* [TASK GOAL]:
Starting at the line holding "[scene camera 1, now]" and finishing at the line holding "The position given", transcribe the material exactly, keeping both ends but no pictures.

Segment Start: MATERIAL FOR THIS TASK

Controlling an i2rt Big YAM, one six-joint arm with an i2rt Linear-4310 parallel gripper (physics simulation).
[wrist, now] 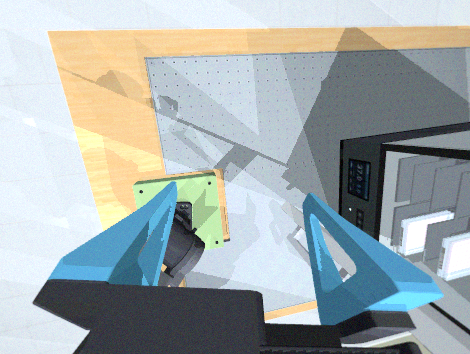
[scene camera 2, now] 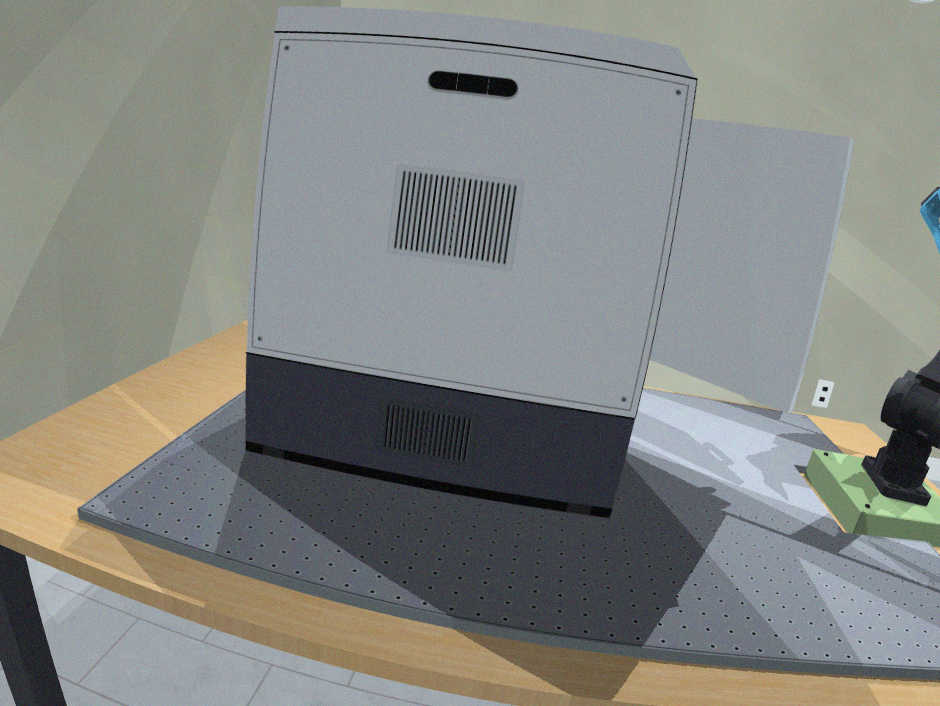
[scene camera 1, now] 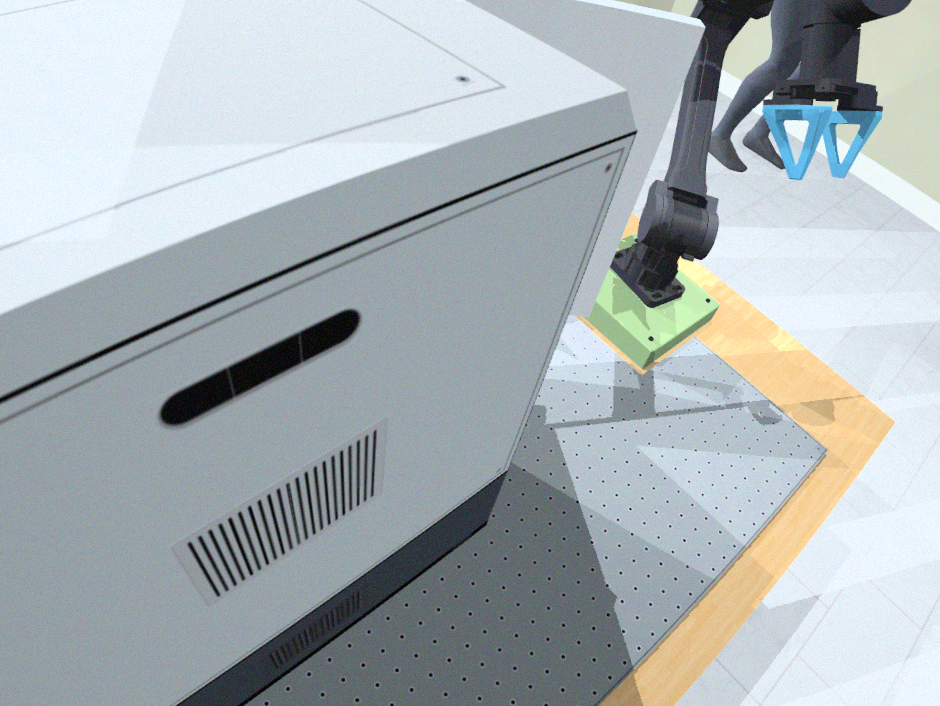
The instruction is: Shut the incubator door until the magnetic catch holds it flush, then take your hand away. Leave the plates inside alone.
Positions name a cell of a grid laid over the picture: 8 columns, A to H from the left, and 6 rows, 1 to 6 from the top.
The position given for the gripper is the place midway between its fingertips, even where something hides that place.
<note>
The gripper (scene camera 1: G2) is open, holding nothing. Further things: an incubator (scene camera 1: C3) and a perforated table (scene camera 2: G5).
The gripper shows as well in the wrist view (wrist: E4). The incubator is seen too in the wrist view (wrist: G3) and in scene camera 2 (scene camera 2: E2). The perforated table is seen too in the wrist view (wrist: E3) and in scene camera 1 (scene camera 1: F5).
</note>
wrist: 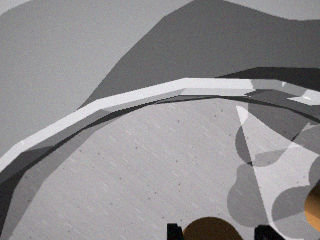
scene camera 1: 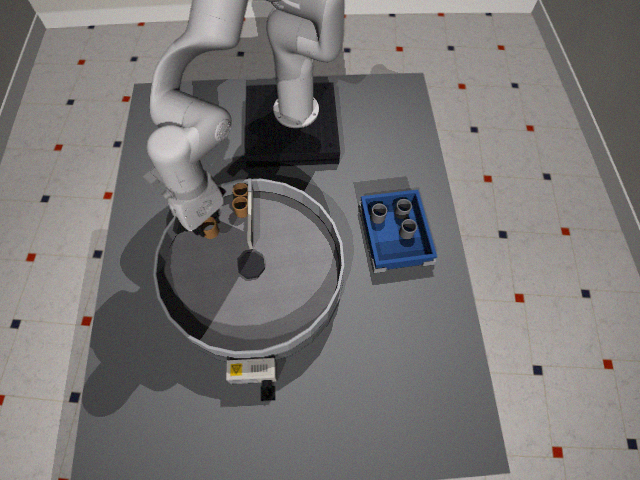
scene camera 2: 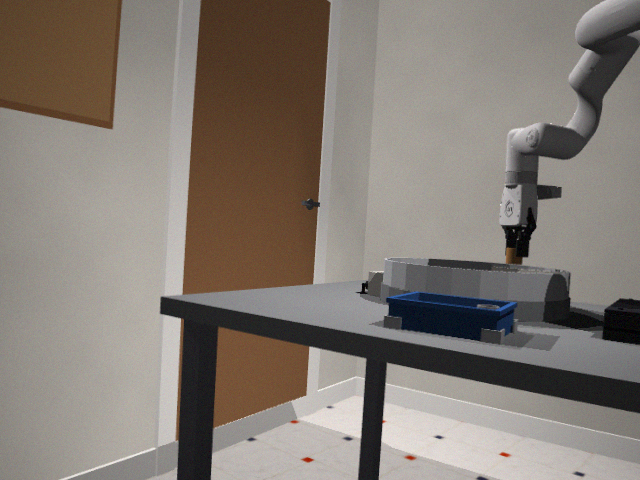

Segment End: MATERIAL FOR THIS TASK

* [RESPONSE TO THE TASK]:
[scene camera 1, now] 
The instruction is: Shut the incubator door until the magnetic catch holds it flush, then take your hand away. Leave the plates inside alone.
Positions name a cell of a grid laid over the picture: 8 columns, A to H from the left, and 6 rows, 1 to 6 from the top.
The position given for the gripper is the place midway between its fingertips, even where something hides that place.

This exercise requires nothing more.